▸ **EXERCISE REQUIREMENTS**
A faithful copy of all the data below, please; leave no line out.
___ AVAILABLE DATA
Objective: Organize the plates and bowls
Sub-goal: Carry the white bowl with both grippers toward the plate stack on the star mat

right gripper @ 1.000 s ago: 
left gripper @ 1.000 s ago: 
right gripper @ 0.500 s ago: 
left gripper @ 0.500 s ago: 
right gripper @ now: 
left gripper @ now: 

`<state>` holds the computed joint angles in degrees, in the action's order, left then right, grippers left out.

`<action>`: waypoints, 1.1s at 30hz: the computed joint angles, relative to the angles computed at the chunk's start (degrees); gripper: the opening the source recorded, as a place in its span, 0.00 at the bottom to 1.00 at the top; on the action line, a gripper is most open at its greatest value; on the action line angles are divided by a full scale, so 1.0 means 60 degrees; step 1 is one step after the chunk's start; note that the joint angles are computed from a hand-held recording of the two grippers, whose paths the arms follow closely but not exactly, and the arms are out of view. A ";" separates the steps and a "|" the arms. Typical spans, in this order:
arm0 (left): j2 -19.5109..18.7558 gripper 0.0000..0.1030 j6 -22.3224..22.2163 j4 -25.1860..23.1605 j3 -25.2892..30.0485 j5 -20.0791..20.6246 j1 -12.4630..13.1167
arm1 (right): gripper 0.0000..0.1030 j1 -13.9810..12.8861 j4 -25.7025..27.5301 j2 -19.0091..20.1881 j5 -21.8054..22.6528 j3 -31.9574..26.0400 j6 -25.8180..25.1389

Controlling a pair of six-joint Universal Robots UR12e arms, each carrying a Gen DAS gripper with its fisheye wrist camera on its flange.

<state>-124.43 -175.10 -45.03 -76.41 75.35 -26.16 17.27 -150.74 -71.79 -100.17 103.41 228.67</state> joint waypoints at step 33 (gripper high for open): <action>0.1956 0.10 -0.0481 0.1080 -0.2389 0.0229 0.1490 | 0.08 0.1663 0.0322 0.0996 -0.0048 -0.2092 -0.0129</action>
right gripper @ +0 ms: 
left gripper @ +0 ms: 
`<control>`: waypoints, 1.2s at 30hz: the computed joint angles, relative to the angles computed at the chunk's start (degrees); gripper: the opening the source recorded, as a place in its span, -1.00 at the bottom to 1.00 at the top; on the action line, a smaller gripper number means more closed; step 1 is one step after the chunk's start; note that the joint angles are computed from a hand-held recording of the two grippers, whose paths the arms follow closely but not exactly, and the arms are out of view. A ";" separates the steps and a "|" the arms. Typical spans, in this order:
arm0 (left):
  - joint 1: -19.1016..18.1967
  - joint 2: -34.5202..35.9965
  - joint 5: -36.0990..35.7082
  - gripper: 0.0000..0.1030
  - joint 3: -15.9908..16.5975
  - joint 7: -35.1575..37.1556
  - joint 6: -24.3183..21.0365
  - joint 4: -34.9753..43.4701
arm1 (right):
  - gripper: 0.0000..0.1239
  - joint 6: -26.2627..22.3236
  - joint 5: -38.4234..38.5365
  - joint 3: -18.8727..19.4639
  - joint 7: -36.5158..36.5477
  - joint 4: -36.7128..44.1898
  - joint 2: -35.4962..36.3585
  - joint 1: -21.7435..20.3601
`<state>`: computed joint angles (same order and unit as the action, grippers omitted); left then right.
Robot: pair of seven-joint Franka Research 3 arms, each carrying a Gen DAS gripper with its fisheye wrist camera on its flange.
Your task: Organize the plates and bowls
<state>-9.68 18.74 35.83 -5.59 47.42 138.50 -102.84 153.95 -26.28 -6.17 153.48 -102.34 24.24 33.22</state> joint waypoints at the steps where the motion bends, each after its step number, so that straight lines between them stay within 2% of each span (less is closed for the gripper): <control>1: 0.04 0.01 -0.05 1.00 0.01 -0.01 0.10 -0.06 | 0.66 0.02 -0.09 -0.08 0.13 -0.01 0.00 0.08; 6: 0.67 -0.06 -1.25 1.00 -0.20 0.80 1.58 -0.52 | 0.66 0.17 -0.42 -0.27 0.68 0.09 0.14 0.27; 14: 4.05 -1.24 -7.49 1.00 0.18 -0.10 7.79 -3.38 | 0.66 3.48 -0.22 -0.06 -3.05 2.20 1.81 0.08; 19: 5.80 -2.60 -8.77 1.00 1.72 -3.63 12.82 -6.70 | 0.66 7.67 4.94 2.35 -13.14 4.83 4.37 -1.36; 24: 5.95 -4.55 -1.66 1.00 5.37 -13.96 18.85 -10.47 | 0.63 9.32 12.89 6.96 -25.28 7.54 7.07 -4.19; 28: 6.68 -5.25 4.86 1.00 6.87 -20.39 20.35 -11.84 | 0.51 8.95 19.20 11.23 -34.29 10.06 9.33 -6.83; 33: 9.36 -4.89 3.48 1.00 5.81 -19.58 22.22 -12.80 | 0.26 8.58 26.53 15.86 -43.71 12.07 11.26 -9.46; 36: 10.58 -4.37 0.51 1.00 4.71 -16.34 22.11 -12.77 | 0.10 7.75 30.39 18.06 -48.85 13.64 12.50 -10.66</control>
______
▸ **EXERCISE ANSWER**
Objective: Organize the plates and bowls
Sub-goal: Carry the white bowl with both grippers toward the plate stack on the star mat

right gripper @ 1.000 s ago: 
left gripper @ 1.000 s ago: 
right gripper @ 0.500 s ago: 
left gripper @ 0.500 s ago: 
right gripper @ now: 
left gripper @ now: 

`<state>` holds the computed joint angles in degrees, in the action's order, left then right, grippers left out.

`<action>`: waypoints, 1.1s at 30hz: the computed joint angles, relative to the angles computed at the chunk's start (degrees); gripper: the opening the source recorded, as a place in its span, 0.00 at the bottom to 1.00 at the top; on the action line, a gripper is most open at its greatest value; on the action line angles are divided by a full scale, so 1.0 means 60 degrees; step 1 is one step after the chunk's start; note that the joint angles are computed from a hand-held recording of the two grippers, whose paths the arms follow closely but not exactly, and the arms are out of view. A ";" separates the steps and a "|" the arms. Typical spans, in this order:
arm0 (left): j2 -19.5109..18.7558 gripper 0.0000..0.1030 j6 -22.3224..22.2163 j4 -25.1860..23.1605 j3 -25.2892..30.0485 j5 -20.0791..20.6246 j1 -12.4630..13.1167
arm1 (right): gripper 0.0000..0.1030 j1 -13.9810..12.8861 j4 -25.7025..27.5301 j2 -19.0091..20.1881 j5 -21.8054..22.6528 j3 -31.9574..26.0400 j6 -25.8180..25.1389

Controlling a pair of six-joint Universal Robots UR12e arms, each carrying a Gen DAS gripper with its fisheye wrist camera on its flange.

<state>-124.43 -175.10 -45.03 -76.41 75.35 -26.16 17.27 -150.74 -71.79 -100.17 103.41 228.67</state> joint waypoints at step 33 (gripper high for open): <action>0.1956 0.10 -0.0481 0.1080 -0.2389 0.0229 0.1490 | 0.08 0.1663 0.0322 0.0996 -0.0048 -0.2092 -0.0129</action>
right gripper @ +0 ms: 
left gripper @ +0 ms: 
`<control>`: waypoints, 1.2s at 30hz: the computed joint angles, relative to the angles computed at the chunk's start (degrees); gripper: the opening the source recorded, as a place in its span, -1.00 at the bottom to 1.00 at the top; on the action line, a smaller gripper number means more closed; step 1 is one step after the chunk's start; note that the joint angles are computed from a hand-held recording of the two grippers, whose paths the arms follow closely but not exactly, and the arms are out of view. A ";" separates the steps and a "|" the arms. Typical spans, in this order:
arm0 (left):
  - joint 1: -19.1016..18.1967
  - joint 2: -34.5202..35.9965
  - joint 5: -36.0990..35.7082
  - gripper: 0.0000..0.1030
  - joint 3: -15.9908..16.5975
  - joint 7: -35.1575..37.1556
  - joint 6: -24.3183..21.0365
  - joint 4: -34.9753..43.4701
arm1 (right):
  - gripper: 0.0000..0.1239
  - joint 6: -26.2627..22.3236
  - joint 5: -38.4234..38.5365
  - joint 3: -18.8727..19.4639
  - joint 7: -36.5158..36.5477
  - joint 4: -36.7128..44.1898
  - joint 2: -35.4962..36.3585
  - joint 1: -21.7435..20.3601
`<state>`: computed joint angles (same order and unit as the action, grippers omitted); left then right.
Robot: pair of seven-joint Franka Research 3 arms, each carrying a Gen DAS gripper with its fisheye wrist camera on its flange.
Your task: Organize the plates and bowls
<state>-9.68 18.74 35.83 -5.59 47.42 138.50 -102.84 153.95 -26.28 -6.17 153.48 -102.34 24.24 33.22</state> joint waypoints at the steps where the motion bends, each after its step number, so that straight lines between them stay within 2% of each span (less is closed for the gripper): <control>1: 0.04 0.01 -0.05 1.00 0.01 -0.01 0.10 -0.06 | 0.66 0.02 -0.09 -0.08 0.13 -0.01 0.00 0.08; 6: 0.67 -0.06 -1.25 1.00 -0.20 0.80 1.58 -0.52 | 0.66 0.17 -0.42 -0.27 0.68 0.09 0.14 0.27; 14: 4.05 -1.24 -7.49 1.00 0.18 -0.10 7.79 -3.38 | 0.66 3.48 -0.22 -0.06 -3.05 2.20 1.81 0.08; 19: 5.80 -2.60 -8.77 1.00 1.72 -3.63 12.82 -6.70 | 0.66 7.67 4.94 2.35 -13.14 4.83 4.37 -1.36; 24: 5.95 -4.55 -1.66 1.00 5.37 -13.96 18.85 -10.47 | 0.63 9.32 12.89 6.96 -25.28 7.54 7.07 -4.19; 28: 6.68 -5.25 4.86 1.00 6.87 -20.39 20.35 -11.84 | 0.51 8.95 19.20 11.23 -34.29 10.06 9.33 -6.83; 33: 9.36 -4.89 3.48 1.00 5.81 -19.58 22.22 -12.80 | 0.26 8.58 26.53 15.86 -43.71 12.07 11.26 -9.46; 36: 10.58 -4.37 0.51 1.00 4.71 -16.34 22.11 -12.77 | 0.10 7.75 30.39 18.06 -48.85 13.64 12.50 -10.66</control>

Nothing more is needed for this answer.